Let $E_\alpha$ be a family of complete topological vector spaces over $\Bbb K=\Bbb R\hbox{ or }\Bbb C$ for all $\alpha\in A$, that is to say, any Cauchy net is convergent. Then Helmut Shaefer claims in his book Topological Vector Spaces that $E:=\prod_{\alpha\in A}E_\alpha$ endowed with the box topology must then be complete (as a topological abelian group, since it is generally not a topological vector space). However, while this is easy for the product topology, I'm having difficulty proving that in this case, the different $\alpha$-terms converge sufficiently "uniformly".

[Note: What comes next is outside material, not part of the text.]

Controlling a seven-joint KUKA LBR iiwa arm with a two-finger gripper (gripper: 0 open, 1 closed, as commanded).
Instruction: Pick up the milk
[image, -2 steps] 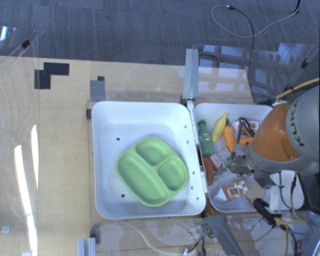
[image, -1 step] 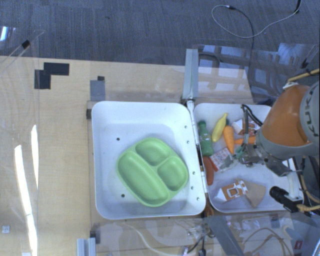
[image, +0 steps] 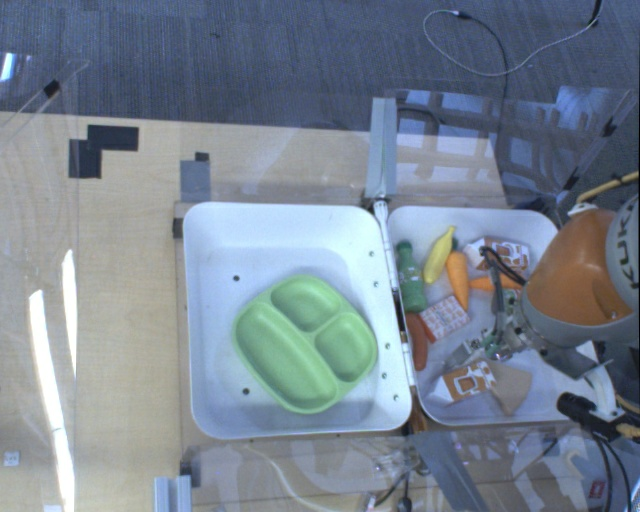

More precisely, if we let $x^\lambda=(x_\alpha^\lambda)_{\alpha\in A}\subset\prod_{\alpha\in A}E_\alpha$ for all $\lambda\in\Lambda$ where $\Lambda$ is a directed poset, then if $(x^\lambda)_{\lambda\in\Lambda}\subset\prod_\alpha E_\alpha$ is Cauchy, then so is $(x_\alpha^\lambda)_\lambda\subset E_\alpha$ and therefore $(x^\lambda)_\lambda$ must converge pointwise to some $x\in\prod_\alpha E_\alpha$. Unfortunately, I'm not seeing precisely how to use the Cauchy criterion and the box topology to prove convergence in the box topology.
Let $U = \prod_{\alpha} U_{\alpha}$ a neighbourhood of $0$. For each $\alpha$, choose a symmetric neighbourhood $V_{\alpha}$ of $0$ in $E_{\alpha}$ such that $V_{\alpha} + V_{\alpha} \subset U_{\alpha}$. Let $V = \prod_{\alpha} V_{\alpha}$. Since $x^{\lambda}$ is a Cauchy net, there is a $\lambda_0$ such that for all $\alpha$ we have $x^{\lambda}_{\alpha} - x^{\mu}_{\alpha} \in V_{\alpha}$ for all $\lambda, \mu \geqslant \lambda_0$. Since $x^{\lambda}_{\alpha} \to x_{\alpha}$ it follows that $x_{\alpha} - x^{\mu}_{\alpha} \in \overline{V_{\alpha}} \subset U_{\alpha}$ for all $\alpha$ and all $\mu \geqslant \lambda_0$. But that means $x - x^{\mu} \in U$ for all $\mu \geqslant \lambda_0$.